For this exercise, reproduce the records exactly as they stand and do not carry any images over.

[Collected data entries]
· · ·

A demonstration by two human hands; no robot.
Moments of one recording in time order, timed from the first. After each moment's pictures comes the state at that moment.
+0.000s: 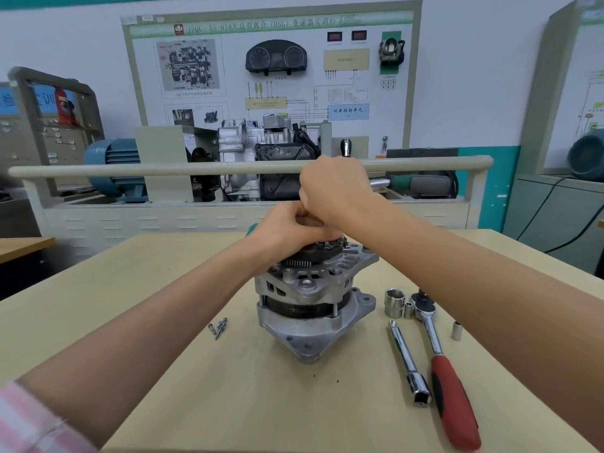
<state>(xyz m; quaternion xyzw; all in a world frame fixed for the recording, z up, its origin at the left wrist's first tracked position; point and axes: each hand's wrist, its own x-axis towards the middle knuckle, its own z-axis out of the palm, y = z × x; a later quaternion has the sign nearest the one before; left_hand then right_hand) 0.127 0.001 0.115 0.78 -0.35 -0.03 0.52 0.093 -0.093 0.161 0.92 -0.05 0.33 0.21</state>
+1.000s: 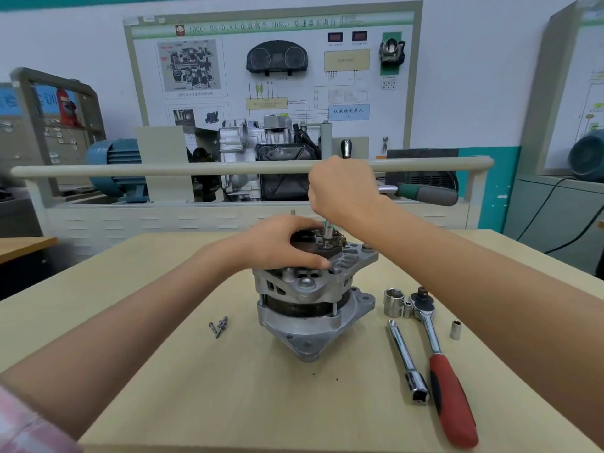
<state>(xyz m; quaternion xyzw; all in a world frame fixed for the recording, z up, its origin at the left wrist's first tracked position) 0.140 0.019 0.117 0.86 -0.48 0.03 0.19 0.089 -0.100 0.159 0.92 -0.08 0.34 0.19</state>
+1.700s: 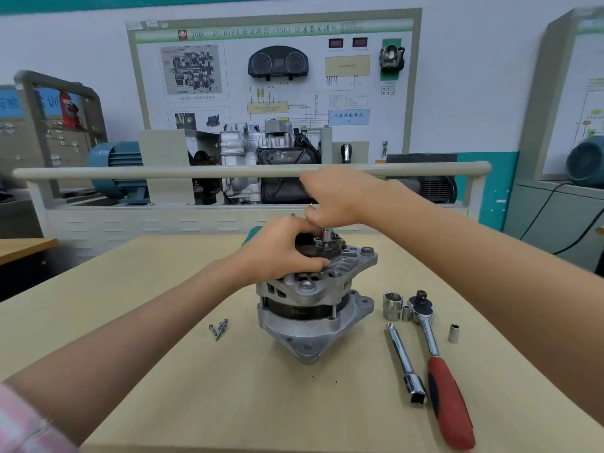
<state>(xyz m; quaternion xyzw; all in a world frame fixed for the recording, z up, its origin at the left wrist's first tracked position) 0.135 0.017 0.103 0.80 -0.50 0.11 0.31 0.086 -0.109 0.173 0.96 0.07 0.20 0.17</state>
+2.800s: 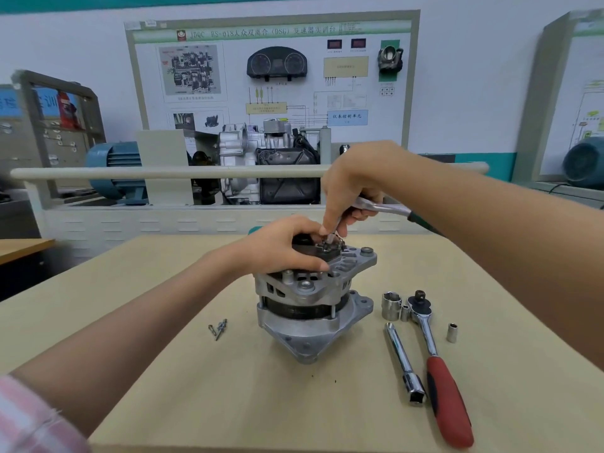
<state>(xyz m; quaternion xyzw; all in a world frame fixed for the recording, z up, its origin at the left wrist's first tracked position) 0.141 0.020 0.110 0.81 -0.51 0.03 0.28 0.083 -0.100 0.210 0.97 -0.18 -0.18 0.02</state>
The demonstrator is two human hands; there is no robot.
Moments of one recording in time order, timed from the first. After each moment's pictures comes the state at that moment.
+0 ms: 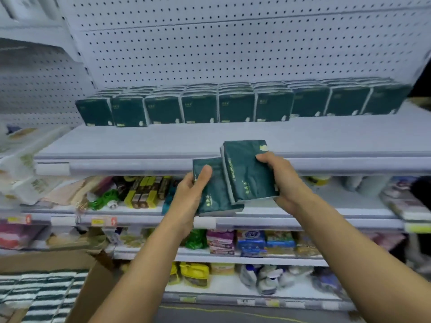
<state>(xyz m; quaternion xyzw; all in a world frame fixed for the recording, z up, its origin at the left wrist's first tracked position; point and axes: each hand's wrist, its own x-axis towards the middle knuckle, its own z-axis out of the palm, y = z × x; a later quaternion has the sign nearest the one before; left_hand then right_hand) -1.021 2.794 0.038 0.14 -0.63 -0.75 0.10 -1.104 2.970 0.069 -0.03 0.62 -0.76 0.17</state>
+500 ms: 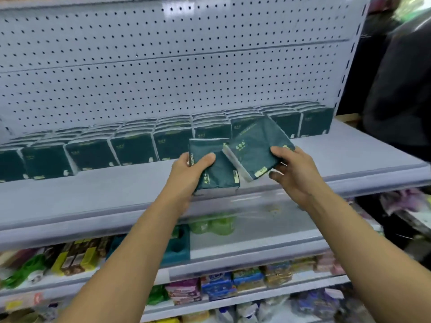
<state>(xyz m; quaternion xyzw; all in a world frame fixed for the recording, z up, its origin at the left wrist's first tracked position) -1.180 2.887 0.106 0.08 -0.69 -0.71 0.08 -1.214 3.109 0.105 -0.01 0.56 -0.83 -0.01</state>
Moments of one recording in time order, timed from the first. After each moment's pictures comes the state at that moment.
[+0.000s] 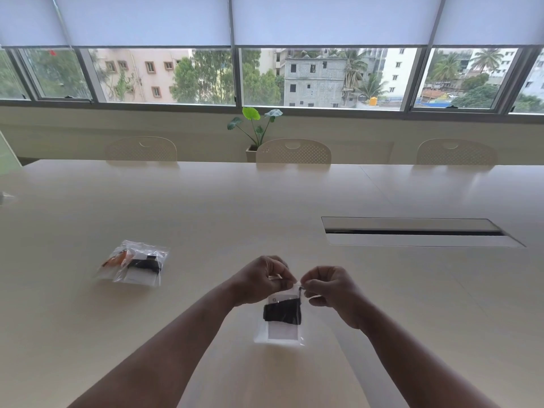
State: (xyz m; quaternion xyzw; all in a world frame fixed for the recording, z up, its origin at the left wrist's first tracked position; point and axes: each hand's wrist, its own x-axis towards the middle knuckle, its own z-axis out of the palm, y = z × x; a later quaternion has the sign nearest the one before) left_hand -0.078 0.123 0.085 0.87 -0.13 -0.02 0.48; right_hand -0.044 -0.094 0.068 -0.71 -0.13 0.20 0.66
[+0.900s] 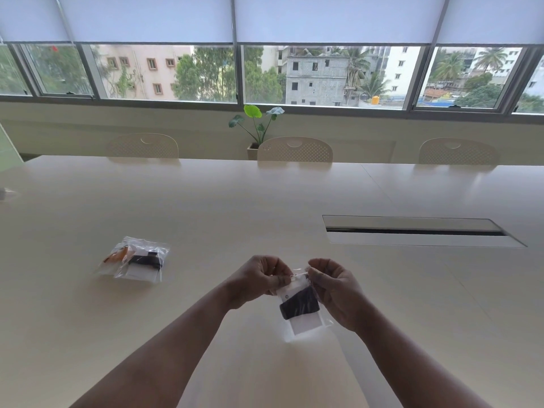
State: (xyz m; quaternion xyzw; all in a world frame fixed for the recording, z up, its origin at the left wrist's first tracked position) left_hand -0.083 0.126 0.076 0.77 -0.05 -0.08 0.63; right_hand -0.052 -0.091 0.066 -0.50 -0.07 0.22 0.83
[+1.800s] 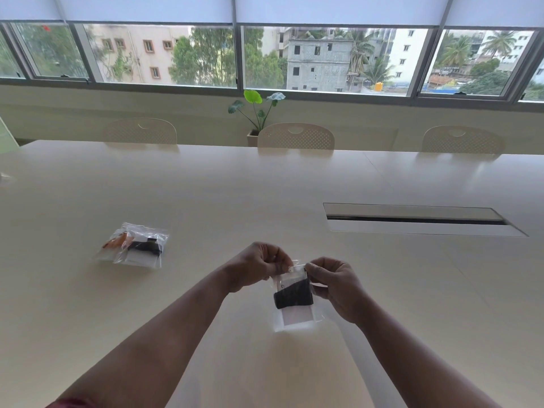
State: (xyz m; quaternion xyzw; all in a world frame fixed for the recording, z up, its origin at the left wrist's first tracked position) left_hand -0.077 0.130 0.073 0.79 -0.06 -0.09 0.60; right_hand -0.050 -0.094 0.045 -0.61 -0.08 0.22 0.76
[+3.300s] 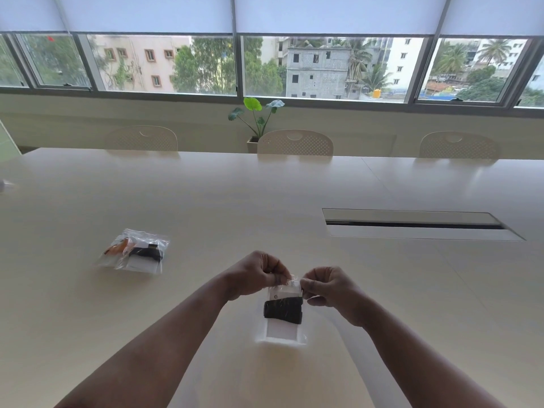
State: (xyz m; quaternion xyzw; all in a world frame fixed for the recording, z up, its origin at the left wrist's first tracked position) left_hand -0.085 0.131 0.077 0.83 -0.06 -0.10 0.55; right_hand -0.051 -0.100 0.054 -0.71 -0.15 0.26 0.63
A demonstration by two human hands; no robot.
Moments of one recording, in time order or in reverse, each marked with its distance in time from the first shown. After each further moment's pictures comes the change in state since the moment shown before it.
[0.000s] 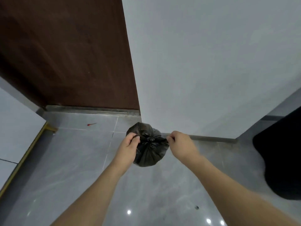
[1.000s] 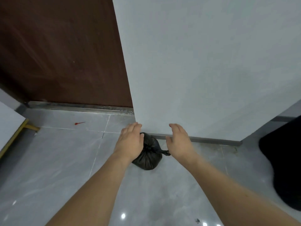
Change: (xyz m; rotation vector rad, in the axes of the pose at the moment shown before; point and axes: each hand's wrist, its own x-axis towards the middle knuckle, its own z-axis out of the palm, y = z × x) left_hand 0.101 -0.054 0.054 0.827 -0.005 0.320; right_hand 0.077 0.059 0.064 0.012 0.082 -0.098
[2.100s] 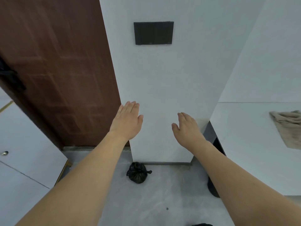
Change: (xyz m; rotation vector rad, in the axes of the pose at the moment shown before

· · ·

# [COMPLETED EXERCISE]
A demonstration by two human hands; no robot.
Moments of one recording in time order, timed from the first. After each moment's pictures comes the state at that moment.
+0.000s: 
<state>(xyz m; quaternion xyzw; all in a world frame fixed for the recording, z up, its origin at the left wrist's first tracked position; point and axes: each hand's wrist, its own x-axis towards the middle knuckle, its own z-axis out of the palm, y = z × x; a later quaternion has the sign nearest the one before; left_hand then right_hand) 0.127 0.001 0.115 0.78 -0.35 -0.03 0.52 0.093 -0.093 0.161 0.92 -0.05 0.33 0.21</state>
+1.000s: 
<state>(xyz m; quaternion xyzw; all in a world frame fixed for the recording, z up, its origin at the left wrist's first tracked position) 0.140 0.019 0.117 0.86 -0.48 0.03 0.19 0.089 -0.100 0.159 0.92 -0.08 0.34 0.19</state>
+1.700s: 
<state>(xyz m; quaternion xyzw; all in a world frame fixed for the recording, z up, its origin at the left wrist's first tracked position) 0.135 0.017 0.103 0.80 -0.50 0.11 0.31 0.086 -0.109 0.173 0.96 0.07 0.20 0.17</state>
+2.800s: 
<state>(xyz m; quaternion xyzw; all in a world frame fixed for the recording, z up, its origin at the left wrist's first tracked position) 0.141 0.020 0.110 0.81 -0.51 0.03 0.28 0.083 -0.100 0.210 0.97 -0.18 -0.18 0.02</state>
The demonstrator is two human hands; there is no robot.
Moments of one recording in time order, timed from the first. After each moment's pictures comes the state at that moment.
+0 ms: 
<state>(xyz m; quaternion xyzw; all in a world frame fixed for the recording, z up, its origin at the left wrist's first tracked position; point and axes: each hand's wrist, its own x-axis towards the middle knuckle, its own z-axis out of the palm, y = z × x; a later quaternion has the sign nearest the one before; left_hand then right_hand) -1.021 2.794 0.038 0.14 -0.63 -0.75 0.10 -1.104 2.970 0.069 -0.03 0.62 -0.76 0.17</state>
+500 ms: 
<state>(xyz m; quaternion xyzw; all in a world frame fixed for the recording, z up, its origin at the left wrist's first tracked position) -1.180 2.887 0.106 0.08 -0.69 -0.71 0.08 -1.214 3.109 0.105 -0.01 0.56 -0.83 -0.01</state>
Moments of one recording in time order, timed from the first. After each moment's pictures comes the state at that moment.
[+0.000s] 
State: (xyz m; quaternion xyzw; all in a world frame fixed for the recording, z up, its origin at the left wrist's first tracked position; point and axes: each hand's wrist, its own x-axis towards the middle knuckle, its own z-axis out of the palm, y = z × x; a later quaternion has the sign nearest the one before) left_hand -0.078 0.123 0.085 0.87 -0.13 -0.02 0.48; right_hand -0.044 -0.094 0.068 -0.71 -0.13 0.20 0.66
[+0.900s] 
State: (xyz m; quaternion xyzw; all in a world frame fixed for the recording, z up, its origin at the left wrist's first tracked position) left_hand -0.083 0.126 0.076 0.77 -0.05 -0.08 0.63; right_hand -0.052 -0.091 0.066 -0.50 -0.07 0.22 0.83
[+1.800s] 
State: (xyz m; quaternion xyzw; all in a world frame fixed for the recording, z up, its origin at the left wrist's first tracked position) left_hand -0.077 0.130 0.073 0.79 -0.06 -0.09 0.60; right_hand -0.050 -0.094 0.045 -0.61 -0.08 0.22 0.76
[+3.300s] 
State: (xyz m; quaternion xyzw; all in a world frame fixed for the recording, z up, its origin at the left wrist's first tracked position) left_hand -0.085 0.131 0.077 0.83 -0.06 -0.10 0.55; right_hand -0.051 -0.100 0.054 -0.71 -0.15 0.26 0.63
A demonstration by two human hands; no robot.
Moments of one recording, in time order or in reverse, each marked with its distance in time from the first shown. After each further moment's pictures comes the change in state since the moment shown before it.
[0.000s] 
[1.000s] 
Change: (xyz m; rotation vector rad, in the axes of the pose at the moment shown before; point and axes: each hand's wrist, its own x-axis towards the middle knuckle, its own z-axis out of the palm, y = z × x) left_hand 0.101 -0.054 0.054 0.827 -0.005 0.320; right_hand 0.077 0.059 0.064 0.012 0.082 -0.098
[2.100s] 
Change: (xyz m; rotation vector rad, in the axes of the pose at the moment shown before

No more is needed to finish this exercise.